Benefit-risk assessment model for medicines – Developing a structured approach to decision making
13-14th June 2005, The Georgetown Inn, Washington DC, USA
As public accountability grows for decisions taken in both public and private sectors, so the need develops for organisations to provide an audit trail for important decisions. Decisions leading to drug approvals demand careful attention with respect to balancing the benefits and risks, which in turn requires a structured process that leaves an audit trail.

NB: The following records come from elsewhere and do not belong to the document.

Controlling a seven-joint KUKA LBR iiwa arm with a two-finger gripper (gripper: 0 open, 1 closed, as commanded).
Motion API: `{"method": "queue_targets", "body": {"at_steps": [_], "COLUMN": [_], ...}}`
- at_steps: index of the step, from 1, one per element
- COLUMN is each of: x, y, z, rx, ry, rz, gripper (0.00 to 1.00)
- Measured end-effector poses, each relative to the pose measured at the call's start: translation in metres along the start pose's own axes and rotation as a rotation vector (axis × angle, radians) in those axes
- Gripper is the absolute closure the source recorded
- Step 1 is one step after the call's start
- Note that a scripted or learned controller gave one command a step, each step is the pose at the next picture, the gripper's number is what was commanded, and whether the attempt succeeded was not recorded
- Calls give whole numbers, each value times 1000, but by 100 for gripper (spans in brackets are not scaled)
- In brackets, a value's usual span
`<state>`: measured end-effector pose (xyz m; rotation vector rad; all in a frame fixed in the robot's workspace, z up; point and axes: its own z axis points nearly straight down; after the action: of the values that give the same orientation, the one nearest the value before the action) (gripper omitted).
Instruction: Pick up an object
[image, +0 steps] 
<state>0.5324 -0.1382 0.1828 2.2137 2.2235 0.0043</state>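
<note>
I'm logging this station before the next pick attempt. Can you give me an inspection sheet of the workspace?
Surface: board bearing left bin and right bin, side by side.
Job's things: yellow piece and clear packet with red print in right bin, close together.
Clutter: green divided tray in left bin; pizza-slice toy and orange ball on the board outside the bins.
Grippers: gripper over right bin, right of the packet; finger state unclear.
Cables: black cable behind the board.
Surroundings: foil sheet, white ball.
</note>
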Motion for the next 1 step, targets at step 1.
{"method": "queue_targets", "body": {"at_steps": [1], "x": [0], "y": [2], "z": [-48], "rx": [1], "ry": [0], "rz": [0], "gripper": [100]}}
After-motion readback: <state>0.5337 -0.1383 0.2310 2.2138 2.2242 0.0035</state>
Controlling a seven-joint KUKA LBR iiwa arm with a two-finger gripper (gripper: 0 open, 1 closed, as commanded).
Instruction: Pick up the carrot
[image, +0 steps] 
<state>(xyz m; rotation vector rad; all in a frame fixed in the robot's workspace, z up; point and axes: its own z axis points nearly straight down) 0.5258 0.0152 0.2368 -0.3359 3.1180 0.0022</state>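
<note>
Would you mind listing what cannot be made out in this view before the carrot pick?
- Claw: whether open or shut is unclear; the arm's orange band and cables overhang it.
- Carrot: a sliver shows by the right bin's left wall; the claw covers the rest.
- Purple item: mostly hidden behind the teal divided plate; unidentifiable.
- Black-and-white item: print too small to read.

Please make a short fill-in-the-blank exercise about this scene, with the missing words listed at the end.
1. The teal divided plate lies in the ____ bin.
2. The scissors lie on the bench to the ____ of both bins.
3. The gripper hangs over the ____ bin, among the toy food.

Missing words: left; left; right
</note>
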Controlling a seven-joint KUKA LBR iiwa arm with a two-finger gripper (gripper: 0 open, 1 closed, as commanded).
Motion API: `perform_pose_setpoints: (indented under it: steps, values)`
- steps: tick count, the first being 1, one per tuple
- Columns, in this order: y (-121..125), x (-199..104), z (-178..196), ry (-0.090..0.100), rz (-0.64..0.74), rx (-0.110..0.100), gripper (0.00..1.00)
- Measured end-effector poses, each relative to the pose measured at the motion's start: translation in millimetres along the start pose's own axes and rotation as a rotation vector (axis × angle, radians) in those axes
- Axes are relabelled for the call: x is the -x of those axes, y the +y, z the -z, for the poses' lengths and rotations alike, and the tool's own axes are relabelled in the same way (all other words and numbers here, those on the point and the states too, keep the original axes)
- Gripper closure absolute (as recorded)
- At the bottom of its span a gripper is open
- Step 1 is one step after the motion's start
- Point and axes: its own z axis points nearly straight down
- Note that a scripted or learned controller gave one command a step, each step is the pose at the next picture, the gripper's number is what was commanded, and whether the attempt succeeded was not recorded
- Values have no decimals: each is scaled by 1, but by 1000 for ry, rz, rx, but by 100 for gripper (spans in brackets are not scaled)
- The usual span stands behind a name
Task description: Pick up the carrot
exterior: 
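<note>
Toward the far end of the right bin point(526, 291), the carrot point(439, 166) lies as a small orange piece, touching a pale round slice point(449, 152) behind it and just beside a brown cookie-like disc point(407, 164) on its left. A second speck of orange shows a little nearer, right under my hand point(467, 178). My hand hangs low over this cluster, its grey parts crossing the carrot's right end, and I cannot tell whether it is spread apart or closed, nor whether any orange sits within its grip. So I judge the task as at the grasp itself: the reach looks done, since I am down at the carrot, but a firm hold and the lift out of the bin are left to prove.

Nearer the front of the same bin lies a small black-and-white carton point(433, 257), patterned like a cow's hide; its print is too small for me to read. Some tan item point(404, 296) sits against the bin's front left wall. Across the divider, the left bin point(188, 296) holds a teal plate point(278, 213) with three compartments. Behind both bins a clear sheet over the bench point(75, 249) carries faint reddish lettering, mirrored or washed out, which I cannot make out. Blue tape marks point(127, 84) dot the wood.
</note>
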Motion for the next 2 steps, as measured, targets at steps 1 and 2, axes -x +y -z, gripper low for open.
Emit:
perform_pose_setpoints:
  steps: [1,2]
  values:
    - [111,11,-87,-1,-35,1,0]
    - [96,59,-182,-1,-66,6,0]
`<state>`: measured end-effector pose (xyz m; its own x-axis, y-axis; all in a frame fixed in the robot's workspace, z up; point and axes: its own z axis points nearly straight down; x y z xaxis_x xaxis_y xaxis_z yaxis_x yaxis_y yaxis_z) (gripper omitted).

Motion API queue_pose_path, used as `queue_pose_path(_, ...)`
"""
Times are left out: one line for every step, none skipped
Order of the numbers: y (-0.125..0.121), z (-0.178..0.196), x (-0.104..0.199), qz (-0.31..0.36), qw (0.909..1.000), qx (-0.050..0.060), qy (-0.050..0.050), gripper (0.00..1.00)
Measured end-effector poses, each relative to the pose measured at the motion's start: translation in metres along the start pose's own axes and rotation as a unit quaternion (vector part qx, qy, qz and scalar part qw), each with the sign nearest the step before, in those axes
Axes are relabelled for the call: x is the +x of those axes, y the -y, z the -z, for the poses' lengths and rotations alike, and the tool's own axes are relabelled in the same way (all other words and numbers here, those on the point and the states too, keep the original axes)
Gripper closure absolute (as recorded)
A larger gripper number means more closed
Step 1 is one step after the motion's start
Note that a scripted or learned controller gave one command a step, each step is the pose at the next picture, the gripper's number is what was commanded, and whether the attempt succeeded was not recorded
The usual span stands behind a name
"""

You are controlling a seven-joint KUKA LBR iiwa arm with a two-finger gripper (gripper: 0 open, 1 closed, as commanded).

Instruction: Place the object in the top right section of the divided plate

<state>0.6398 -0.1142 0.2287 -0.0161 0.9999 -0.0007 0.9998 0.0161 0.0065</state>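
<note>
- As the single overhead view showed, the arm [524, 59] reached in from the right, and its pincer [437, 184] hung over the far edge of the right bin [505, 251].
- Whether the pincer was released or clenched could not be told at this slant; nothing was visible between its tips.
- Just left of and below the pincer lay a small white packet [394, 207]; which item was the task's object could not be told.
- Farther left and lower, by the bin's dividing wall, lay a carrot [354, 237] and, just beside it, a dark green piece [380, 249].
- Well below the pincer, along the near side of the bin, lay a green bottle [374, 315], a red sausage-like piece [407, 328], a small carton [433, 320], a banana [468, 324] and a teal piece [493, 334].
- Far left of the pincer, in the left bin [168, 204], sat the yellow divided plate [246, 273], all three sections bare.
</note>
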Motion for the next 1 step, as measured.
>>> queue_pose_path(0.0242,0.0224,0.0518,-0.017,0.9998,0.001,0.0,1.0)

The Workshop brought together 27 senior participants drawn from regulatory agencies in the USA and Europe, academia and the pharmaceutical industry. The purpose was to explore a structured model for benefit-risk assessment and consider its potential for providing support to decision-makers in both regulatory agencies and pharmaceutical companies.
This was the second Workshop on this topic, hosted by the CMR International Institute for Regulatory Science, the first having been held in March 2004, in the UK. The success of this meeting led recommendations for a further Workshop to be convened in the USA.

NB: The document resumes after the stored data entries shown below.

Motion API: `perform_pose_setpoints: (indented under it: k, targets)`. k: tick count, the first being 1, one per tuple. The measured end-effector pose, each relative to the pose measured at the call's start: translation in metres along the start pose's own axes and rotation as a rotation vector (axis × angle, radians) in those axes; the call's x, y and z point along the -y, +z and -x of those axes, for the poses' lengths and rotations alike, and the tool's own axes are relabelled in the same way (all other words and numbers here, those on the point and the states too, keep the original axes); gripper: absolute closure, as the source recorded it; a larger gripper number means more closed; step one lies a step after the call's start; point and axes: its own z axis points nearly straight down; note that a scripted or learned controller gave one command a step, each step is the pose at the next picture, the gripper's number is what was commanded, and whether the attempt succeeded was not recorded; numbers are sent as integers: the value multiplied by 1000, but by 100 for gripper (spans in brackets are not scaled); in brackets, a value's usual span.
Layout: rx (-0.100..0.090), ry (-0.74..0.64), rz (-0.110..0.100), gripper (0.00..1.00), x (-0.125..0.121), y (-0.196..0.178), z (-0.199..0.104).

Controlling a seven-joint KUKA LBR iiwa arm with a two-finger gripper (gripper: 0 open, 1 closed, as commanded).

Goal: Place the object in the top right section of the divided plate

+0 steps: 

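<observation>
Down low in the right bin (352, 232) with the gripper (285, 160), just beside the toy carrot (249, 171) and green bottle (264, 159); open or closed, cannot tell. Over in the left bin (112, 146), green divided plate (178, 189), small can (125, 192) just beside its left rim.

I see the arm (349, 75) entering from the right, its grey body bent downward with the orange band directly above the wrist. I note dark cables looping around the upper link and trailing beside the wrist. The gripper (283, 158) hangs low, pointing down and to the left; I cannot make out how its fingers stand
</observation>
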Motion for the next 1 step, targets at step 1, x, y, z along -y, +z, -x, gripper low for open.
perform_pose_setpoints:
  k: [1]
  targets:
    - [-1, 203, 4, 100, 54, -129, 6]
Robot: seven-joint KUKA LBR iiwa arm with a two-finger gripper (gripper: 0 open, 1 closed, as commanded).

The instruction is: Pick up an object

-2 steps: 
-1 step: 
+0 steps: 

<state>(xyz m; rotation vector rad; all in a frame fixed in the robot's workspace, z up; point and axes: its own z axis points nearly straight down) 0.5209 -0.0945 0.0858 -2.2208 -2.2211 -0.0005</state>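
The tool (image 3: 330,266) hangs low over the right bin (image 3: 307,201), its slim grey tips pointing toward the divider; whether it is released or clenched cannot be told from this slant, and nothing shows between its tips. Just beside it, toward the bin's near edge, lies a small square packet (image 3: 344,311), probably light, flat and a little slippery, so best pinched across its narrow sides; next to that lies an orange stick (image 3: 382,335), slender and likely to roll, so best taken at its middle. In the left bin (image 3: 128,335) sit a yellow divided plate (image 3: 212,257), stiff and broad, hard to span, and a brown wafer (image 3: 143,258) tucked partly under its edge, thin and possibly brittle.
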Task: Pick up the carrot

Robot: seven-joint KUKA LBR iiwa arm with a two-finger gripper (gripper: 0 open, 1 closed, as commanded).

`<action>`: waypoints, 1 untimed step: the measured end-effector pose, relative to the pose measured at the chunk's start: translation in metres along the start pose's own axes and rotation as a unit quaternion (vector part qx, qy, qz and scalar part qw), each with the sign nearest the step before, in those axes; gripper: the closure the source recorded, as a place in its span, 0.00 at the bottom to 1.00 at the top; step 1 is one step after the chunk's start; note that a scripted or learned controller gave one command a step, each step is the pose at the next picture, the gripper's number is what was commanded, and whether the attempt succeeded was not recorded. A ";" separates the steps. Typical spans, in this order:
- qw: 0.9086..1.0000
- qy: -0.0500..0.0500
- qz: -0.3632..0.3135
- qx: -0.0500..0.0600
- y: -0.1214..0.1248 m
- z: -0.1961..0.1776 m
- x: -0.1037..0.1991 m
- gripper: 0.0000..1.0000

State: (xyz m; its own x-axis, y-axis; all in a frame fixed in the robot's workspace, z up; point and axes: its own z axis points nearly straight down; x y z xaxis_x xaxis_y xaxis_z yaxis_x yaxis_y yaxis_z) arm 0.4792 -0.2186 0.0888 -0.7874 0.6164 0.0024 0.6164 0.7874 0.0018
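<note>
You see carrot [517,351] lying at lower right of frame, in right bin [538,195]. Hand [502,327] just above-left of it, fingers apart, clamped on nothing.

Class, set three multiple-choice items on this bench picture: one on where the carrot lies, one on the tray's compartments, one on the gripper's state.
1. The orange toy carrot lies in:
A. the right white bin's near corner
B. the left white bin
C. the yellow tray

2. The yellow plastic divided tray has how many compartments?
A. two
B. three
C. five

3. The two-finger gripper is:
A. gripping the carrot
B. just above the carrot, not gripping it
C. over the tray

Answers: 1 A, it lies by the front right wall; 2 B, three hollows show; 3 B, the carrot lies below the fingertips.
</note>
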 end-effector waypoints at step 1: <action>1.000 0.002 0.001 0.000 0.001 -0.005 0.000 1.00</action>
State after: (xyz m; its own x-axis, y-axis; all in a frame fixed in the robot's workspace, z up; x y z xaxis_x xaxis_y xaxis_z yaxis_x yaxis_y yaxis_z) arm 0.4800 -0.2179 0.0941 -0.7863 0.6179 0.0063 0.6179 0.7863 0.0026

The Workshop was organised to encourage frank and open discussions about the way in which important, far-reaching decisions are taken within both companies and regulatory agencies and the potential shortcomings of such processes. The main component of the meeting, however, was an interactive demonstration of the application of the technical model ‘multi-criteria decision analysis’ (MCDA). The model was discussed using a hypothetical scenario based on safety and efficacy data relating to an atypical antipsychotic agent that was clinically tested against placebo and a comparator compound.
The MCDA methodology provides a way of looking at complex problems and breaking them down into more manageable pieces that can be studied using a mixture of data and judgement. The components are then ‘re-assembled’, using computer software, to present a coherent overall picture for the decision makers. The purpose of this tool is to serve as an aid to thinking and decision-making, but not to take the decisions.

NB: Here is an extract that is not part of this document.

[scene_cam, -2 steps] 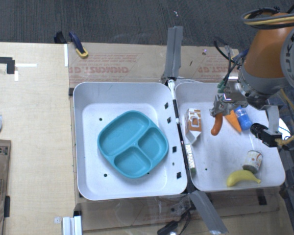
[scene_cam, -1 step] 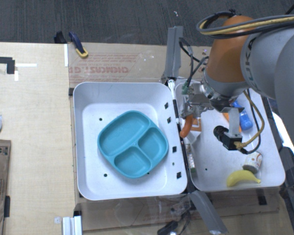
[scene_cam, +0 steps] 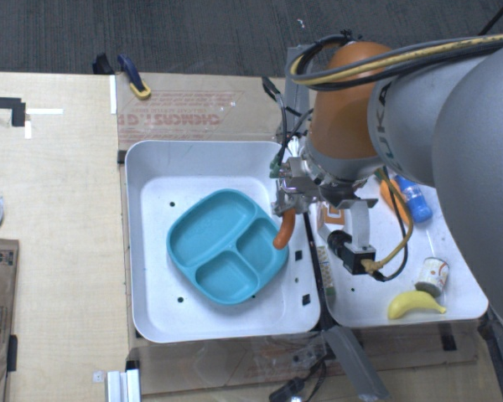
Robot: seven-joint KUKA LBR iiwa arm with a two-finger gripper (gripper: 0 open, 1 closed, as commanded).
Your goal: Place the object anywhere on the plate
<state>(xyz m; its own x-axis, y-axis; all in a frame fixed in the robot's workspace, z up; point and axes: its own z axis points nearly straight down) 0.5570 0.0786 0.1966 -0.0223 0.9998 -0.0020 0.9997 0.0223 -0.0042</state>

At the conclusion of the meeting it was, as at the 2004 meeting, unanimously agreed that the methodology had great potential and it was recommended that it should be explored further as an adjunct to the decision-making process for both companies and regulatory agencies. An important part of this would be to undertake retrospective testing using actual case studies.
It was also recommended that a third Workshop should be convened at a later stage to discuss the results of such studies and explore further the practical application of the methodology and its place in preparing regulatory submissions as well as in the regulatory review process.